Haqqani adalah kepala jaringan Haqqani yang berbasis di dekat perbatasan Afghanistan-Pakistan. Dia dituduh bertanggung jawab atas beberapa serangan bunuh diri terburuk selama perang.
Rumor itu muncul di tengah spekulasi adanya persaingan antara komandan militer seperti Haqqani serta para pemimpin dari kantor politik Taliban di Doha seperti Baradar, yang memimpin upaya diplomatik untuk mencapai penyelesaian damai dengan AS.
Taliban sudah kesekian kali membantah spekulasi mengenai adanya perpecahan internal.
Baradar, yang pernah diisukan akan menjadi kepala pemerintahan Taliban, tidak terlihat di depan publik selama beberapa waktu. Ia juga tidak termasuk dalam delegasi menteri yang bertemu dengan Menteri Luar Negeri Qatar Sheikh Mohammed bin Abdulrahman Al-Thani di Kabul pada Minggu.

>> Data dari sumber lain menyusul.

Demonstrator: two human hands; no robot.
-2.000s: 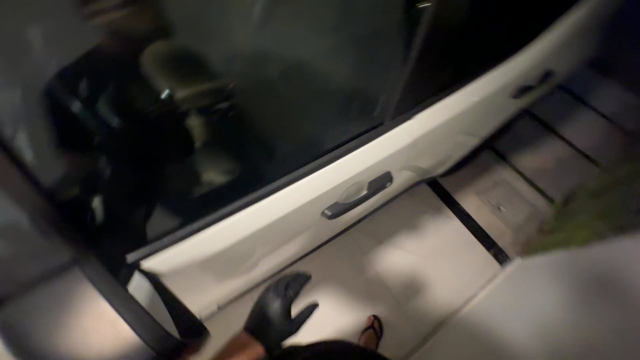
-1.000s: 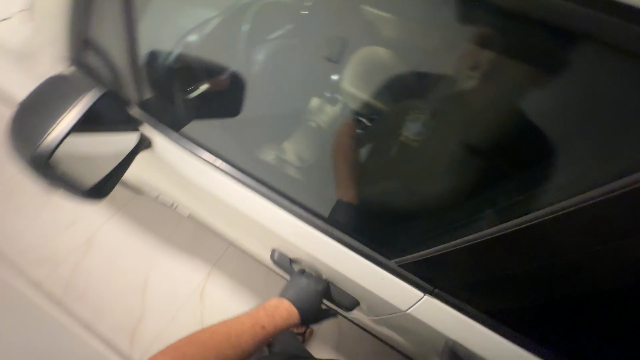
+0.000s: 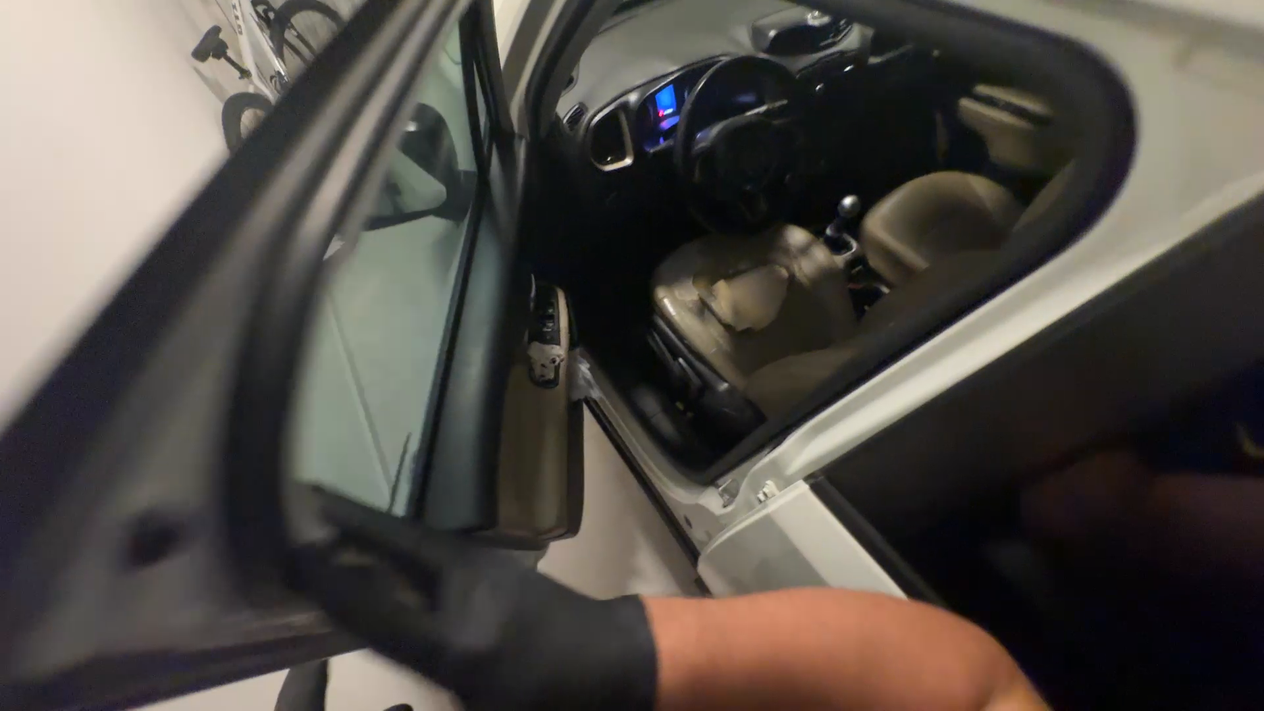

Pemimpin tertinggi Mullah Haibatullah Akhundzada juga tidak terlihat oleh publik sejak Taliban merebut Kabul pada 15 Agustus, meskipun dia mengeluarkan statment ketika pemerintahan baru dibentuk pekan kemudian.
Spekulasi mengenai para atasan Taliban tersebut disulut oleh situasi seputar kematian pendiri kelompok itu, Mullah Omar, yang baru diumumkan pada 2015 atau 2 tahun setelah kepergiannya. (mg2)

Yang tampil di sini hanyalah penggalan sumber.